Libya is a good example of just how tricky all the international stuff can be.
Rebels want to “take their country back,” sounding like Tim Pawlenty recently. The rebels are leaderless (maybe Pawlenty could help them).
Mr. Gadhafi apparently threatened slaughtering Libyans who opposed him. Do we stand by, or try stopping it? We’ve no right to “get” Gadhafi — it’s not our country. It would further damage the U.S. world image, especially the Middle East, where all that oil is just waiting for people like the Koch brothers, or Dick Cheney.
The U.S. would look almost as bad doing nothing. Like Pontius Pilate, we’ll initiate a no-fly zone, then wash our hands of it quickly.
But now Gadhafi could simply wait us out, not attacking the rebels, knowing as soon as we pulled out, he could go right after them again. We don’t dare withdraw.
Of course, we have sanctions, which we used before attacking and invading Iraq. Sanctions resulted in deaths of an estimated 500,000 Iraqi children. Mr. Hussein remained in power, plenty to eat, warm, comfortable.

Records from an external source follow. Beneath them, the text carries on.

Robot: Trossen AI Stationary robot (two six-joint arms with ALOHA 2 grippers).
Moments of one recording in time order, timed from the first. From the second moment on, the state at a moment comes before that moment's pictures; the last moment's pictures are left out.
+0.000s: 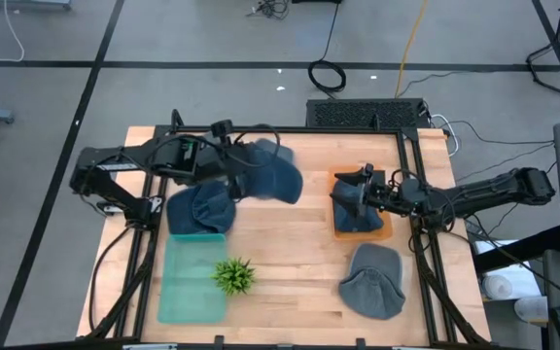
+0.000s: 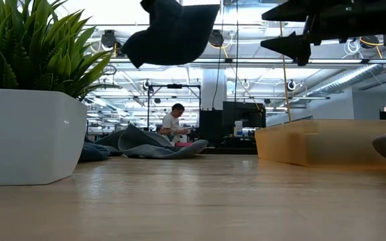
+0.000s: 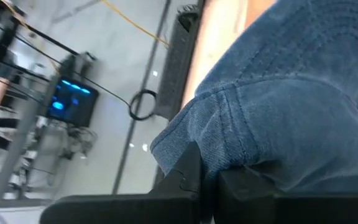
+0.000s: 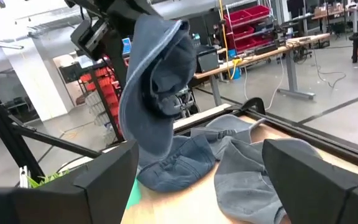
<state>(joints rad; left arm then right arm) -0.04 1.51 1.76 -1.07 -0.63 0.16 0.07 0.87 0.33 0.62 0.34 0.28</state>
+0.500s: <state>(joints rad) -0.04 1.55 1.76 -0.77 -0.74 0.31 0.07 0.87 0.32 0.69 0.34 0.26</state>
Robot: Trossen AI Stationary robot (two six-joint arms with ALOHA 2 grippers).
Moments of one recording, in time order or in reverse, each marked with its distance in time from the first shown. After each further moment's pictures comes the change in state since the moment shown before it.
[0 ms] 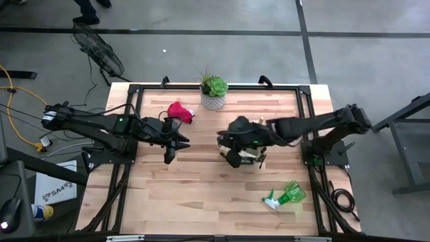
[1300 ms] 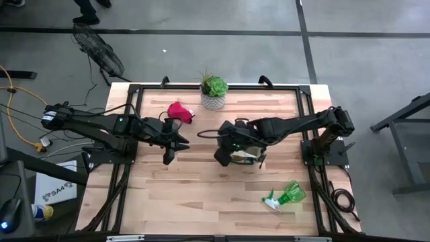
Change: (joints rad) left arm 0.000 0.000 0.000 -0.012 0.033 0.002; right arm -0.027 0.202 0.209 -0.315 -0.022 0.258
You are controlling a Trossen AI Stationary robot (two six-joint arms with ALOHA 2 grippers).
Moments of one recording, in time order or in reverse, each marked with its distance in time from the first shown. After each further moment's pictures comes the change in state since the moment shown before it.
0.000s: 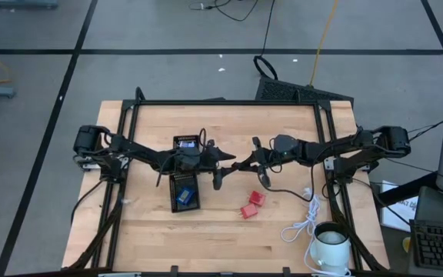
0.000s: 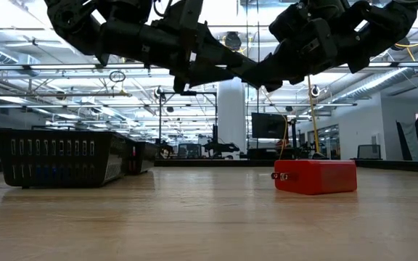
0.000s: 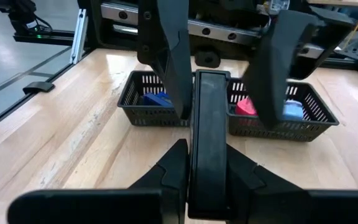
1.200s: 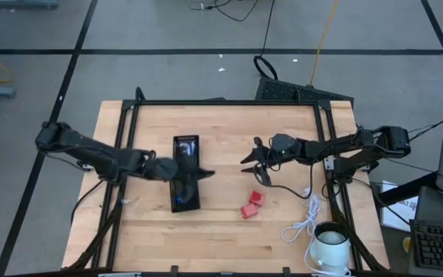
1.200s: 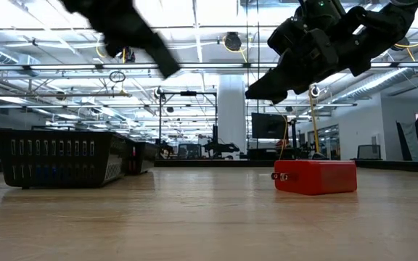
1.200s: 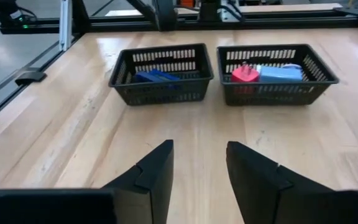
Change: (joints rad) left arm -0.203 -0.455 0.029 -0.847 -0.152 -0.124; right arm -0.037 0.000 -0.001 -0.094 -0.001 0.062
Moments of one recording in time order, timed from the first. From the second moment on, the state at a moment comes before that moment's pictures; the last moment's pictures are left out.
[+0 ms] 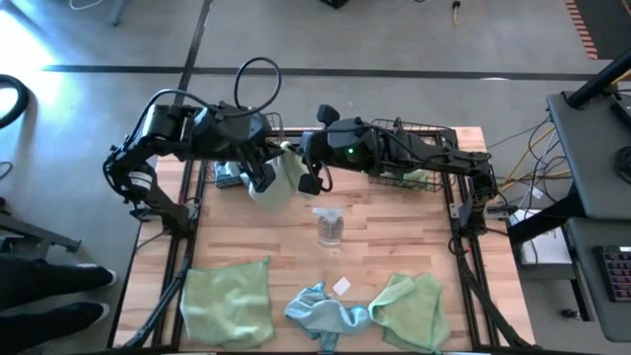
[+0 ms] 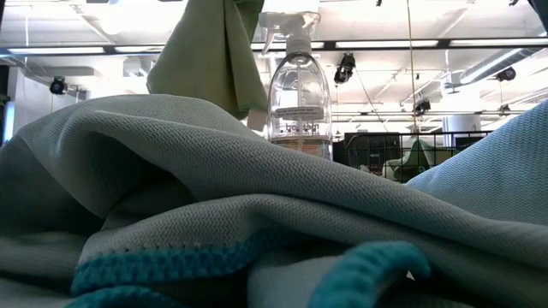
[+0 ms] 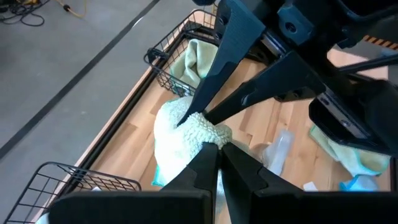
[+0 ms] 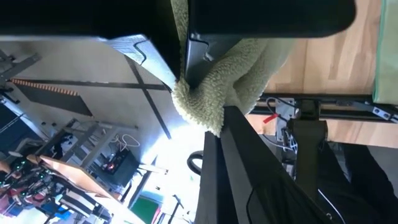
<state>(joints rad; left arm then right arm) -0.01 1.63 2.36 -1.43 -0.32 -0.31 -0.03 1.88 2.21 -0.65 0.34 -0.25</state>
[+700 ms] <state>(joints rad) -0.01 1.63 2.36 -1.46 -0.32 -0.27 -0.03 1.88 2.20 -0.65 0.34 -0.25</state>
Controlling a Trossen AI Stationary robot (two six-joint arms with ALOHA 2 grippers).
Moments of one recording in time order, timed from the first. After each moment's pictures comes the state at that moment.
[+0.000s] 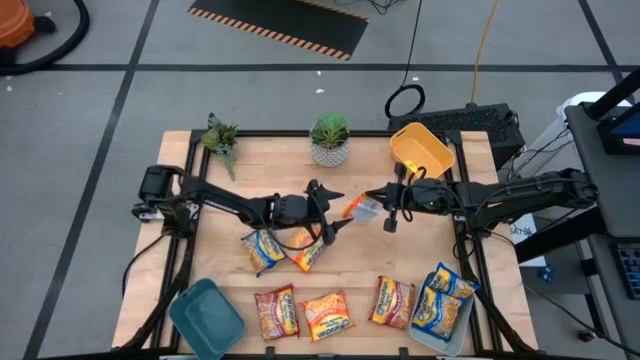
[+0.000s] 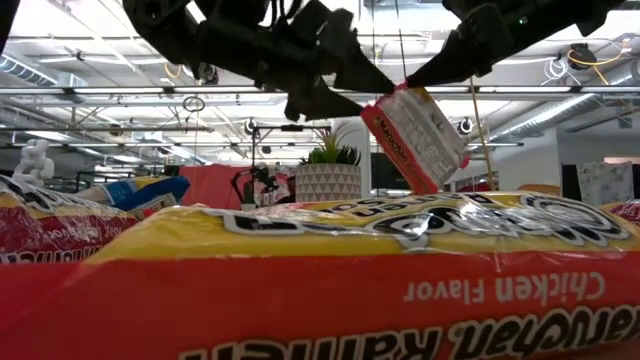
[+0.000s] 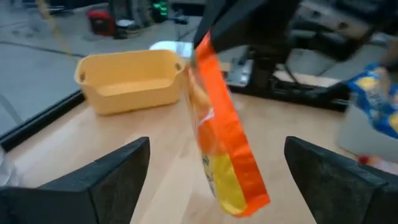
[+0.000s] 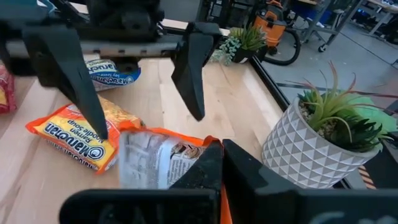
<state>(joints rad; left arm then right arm) -0.07 1.80 0.96 0.62 -0.33 -0.12 0.03 0.99 0.58 0.01 0.31 -0.12</state>
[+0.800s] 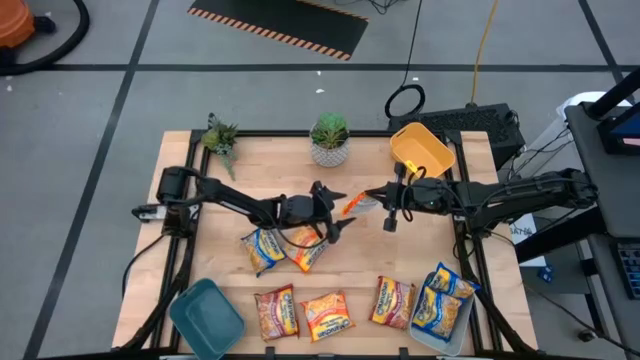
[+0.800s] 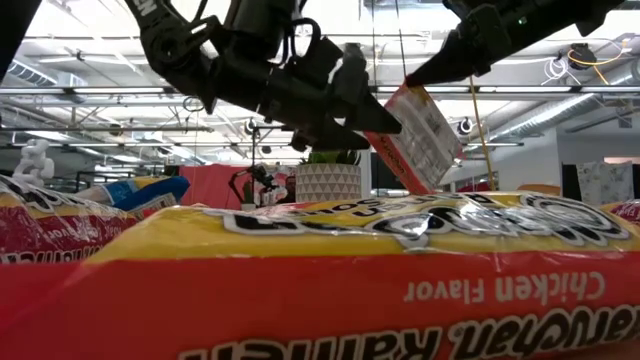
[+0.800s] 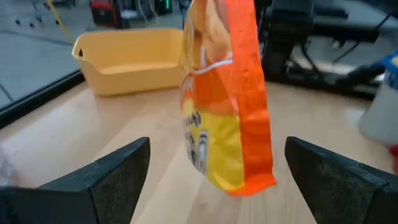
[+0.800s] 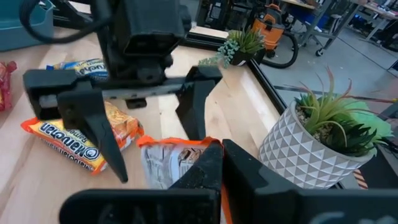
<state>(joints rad) -0.03 1.92 0.96 0.74 -0.29 -0.13 0.03 0.99 0.58 0.03 0.31 -0.14</state>
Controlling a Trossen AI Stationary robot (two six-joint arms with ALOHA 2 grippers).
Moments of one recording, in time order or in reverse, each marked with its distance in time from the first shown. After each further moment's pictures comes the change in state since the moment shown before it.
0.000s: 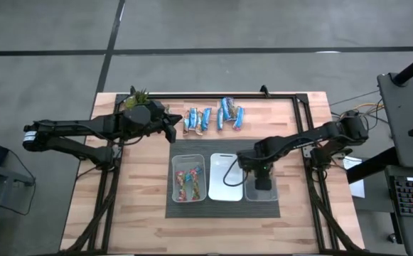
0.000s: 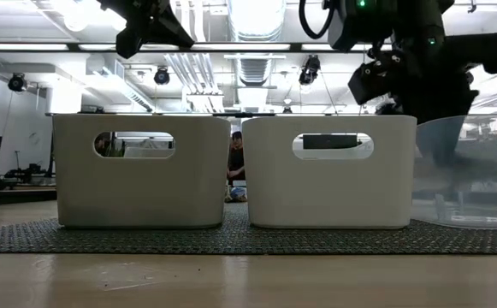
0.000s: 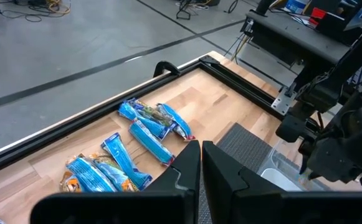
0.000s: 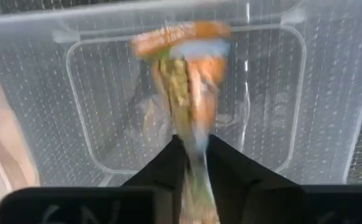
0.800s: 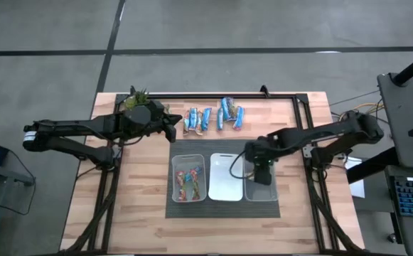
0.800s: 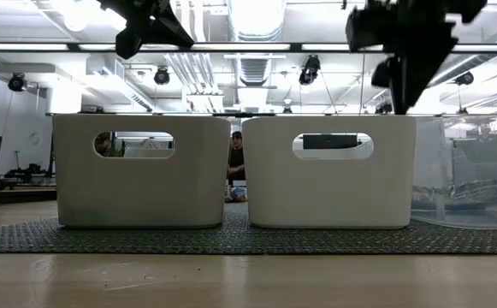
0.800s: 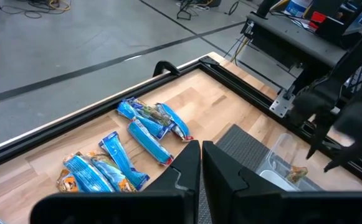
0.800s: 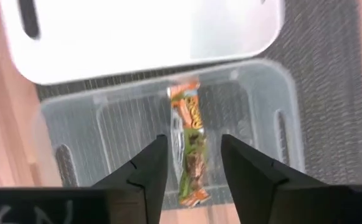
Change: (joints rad) left arm 0.000 0.000 0.000 0.002 0.000 -0.023; right arm -0.002 -0.203 0.066 -0.002 0.106 0.124
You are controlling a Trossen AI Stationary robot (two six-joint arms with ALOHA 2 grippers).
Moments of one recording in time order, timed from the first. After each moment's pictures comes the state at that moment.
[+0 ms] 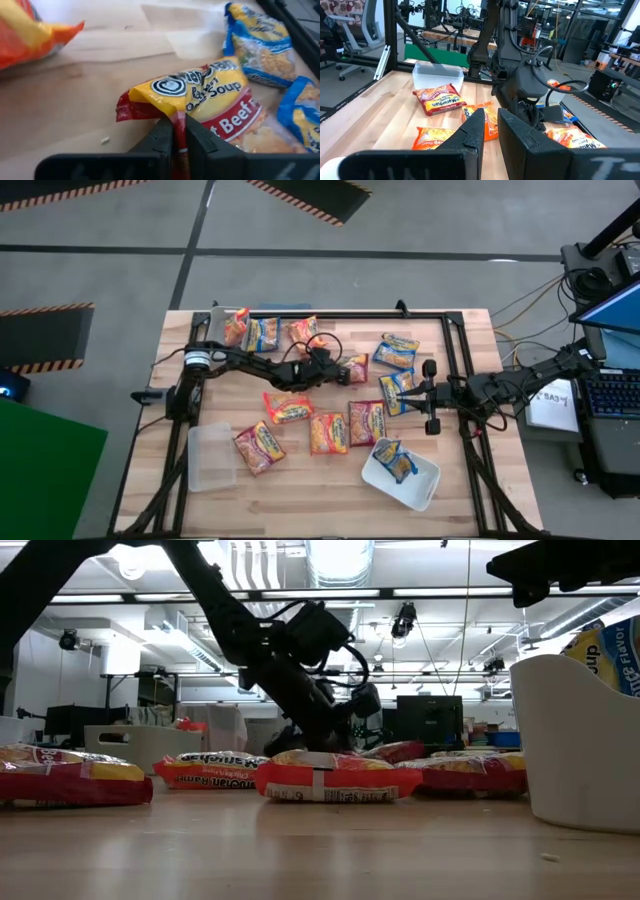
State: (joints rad) left arm 0.15 2.07 1.15 0.26 -0.48 -0.92; right arm 0.32 0.52 0.32 0.14 0.31 -0.15
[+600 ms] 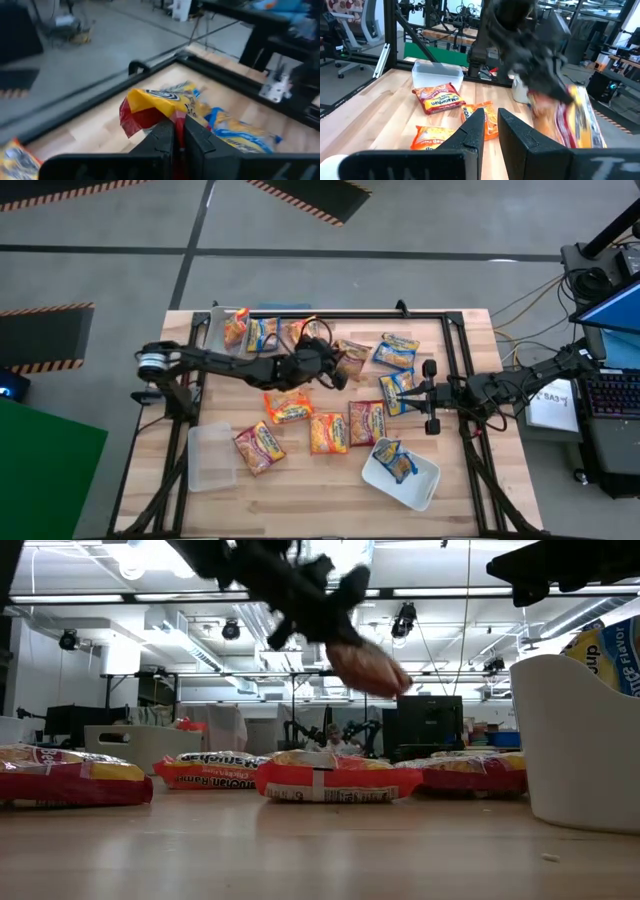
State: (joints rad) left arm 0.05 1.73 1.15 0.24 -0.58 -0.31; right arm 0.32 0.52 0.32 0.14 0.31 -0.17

The common people suffer under sanctions: road workers, union members, clerks, teachers, carpenters, laborers, children, elderly.
Dr. Phil should solve this problem, not politicians.
Our real leaders, the ones seldom heard, foment the rest of us to push for democracy everywhere, getting us really excited about Middle East uprisings. These leaders, that 20 percent who own 84 percent of everything (New York Times 3-21-11), learned that democracy is the easiest way to control people — far better than the dictatorship George W. Bush always wished he had.
Because if you control the money, you can dictate how democracies will function.
The trick is getting everyone, even the so-called religious leaders, to value money over all else.